Composer & Clarinetist
Boston MA
http://www.karlhenning.com/
[Matisse] was interested neither in fending off opposition,
nor in competing for the favor of wayward friends.
His only competition was with himself. — Françoise Gilot

Karl Henning

Karl Henning, Ph.D.
Composer & Clarinetist
Boston MA
http://www.karlhenning.com/
[Matisse] was interested neither in fending off opposition,
nor in competing for the favor of wayward friends.
His only competition was with himself. — Françoise Gilot

San Antone

The song Evidence has always fascinated me.  It is my favorite Monk composition.

Karl Henning

I was telling Cato off-line, it's almost . . . jazz Feldman . . . .
Karl Henning, Ph.D.
Composer & Clarinetist
Boston MA
http://www.karlhenning.com/
[Matisse] was interested neither in fending off opposition,
nor in competing for the favor of wayward friends.
His only competition was with himself. — Françoise Gilot

Leo K.

One of my favorite trumpeters, Bunny Berigan, has been on my playlist this month, from the Chronological Classics label in France. Although I think these are out of print, the music is definitely available on other labels.

Incredible trumpet, his solos sound pristine and refined, with a lot of thought about tone, phrasing and construction, as if no note is out of place. A wonderful tonic for the soul.

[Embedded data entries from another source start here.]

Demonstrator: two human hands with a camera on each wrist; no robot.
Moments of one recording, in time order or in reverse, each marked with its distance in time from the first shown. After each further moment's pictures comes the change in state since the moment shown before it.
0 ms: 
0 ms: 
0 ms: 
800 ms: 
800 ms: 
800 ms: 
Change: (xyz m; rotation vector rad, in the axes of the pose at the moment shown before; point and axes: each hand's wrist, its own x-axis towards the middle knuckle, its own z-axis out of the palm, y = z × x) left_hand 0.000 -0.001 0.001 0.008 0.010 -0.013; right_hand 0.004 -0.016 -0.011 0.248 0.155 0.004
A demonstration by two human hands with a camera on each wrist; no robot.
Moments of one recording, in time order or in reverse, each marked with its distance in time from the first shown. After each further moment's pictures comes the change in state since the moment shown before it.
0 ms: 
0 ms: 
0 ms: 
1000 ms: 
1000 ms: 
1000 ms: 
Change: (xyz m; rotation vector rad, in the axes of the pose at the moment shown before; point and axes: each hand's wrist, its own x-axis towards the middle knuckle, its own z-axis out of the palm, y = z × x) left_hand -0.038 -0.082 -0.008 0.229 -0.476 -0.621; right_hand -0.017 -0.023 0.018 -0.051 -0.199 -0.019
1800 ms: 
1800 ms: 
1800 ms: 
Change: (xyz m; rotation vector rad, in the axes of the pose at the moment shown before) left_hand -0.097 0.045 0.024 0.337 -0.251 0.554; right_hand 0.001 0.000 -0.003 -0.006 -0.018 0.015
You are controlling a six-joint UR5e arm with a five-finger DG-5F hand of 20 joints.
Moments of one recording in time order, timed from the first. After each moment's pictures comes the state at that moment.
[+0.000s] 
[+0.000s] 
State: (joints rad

Quotes from the bio "Mr. Trumpet" by by Michael P. Zirpolo:

"...About the trumpet players I admire...first, I'll name my boy Bunny Berigan.  Now there's a boy I've always admired for his tone, soul, technique, his sense of phrasing and all.  To me, Bunny can't do no wrong in music."

Louis Armstrong, Down Beat, September 1, 1941.


"Steve Lipkins and I would sit there in the back row night after night, set after set, and watch and listen to Bunny, and be totally amazed by what he could and would do."  ---Irving Goodman, trumpet; page 169.

"Bunny always wanted free rein, ad lib solos without any inhibitions of any kind.  As his professional peers, we could understand his fearless cavortings on the horn, full of surprises and delightful experiences.  Bunny was a most colorful player.  When he laid eight bars on the line, it was there for posterity."  ---Manny Weinstock, trumpet; page 138.

"Wow!  Tremendous!  He just picked that whole band up and swung it by himself."  ---Johnny Blowers, drums: page 239.

"Bunny Berigan was a revelation to me.  Never having heard him in-person before, even though I was well acquainted with his work on recordings, I was unprepared for such a tremendous thrill."  ---Helen Oakley (Dance), critic; page 257.

"He had the most gorgeous sound, and that beautiful vibrato. And everything he played had a line.  It was like a melody, even if it had a lot of notes in it."  ---Jimmy Maxwell, trumpet; page 259.

"Touring with Bunny was my first big-time gig, and it was one of the highlights of my life."  ---Ray Conniff, trombone/arranger; page 227.

"I asked Freddy, the recording engineer, where Bunny had stood when he played that chorus (on 'Marie') into a standard RCA 44-ribbon mike.  He showed me a point approximately thirty feet away from the microphone.  Thirty feet! "  ---George "Pee Wee" Erwin, trumpet; page 259.

"This is the greatest living trumpet player."  ---Harry James, trumpet; page 142.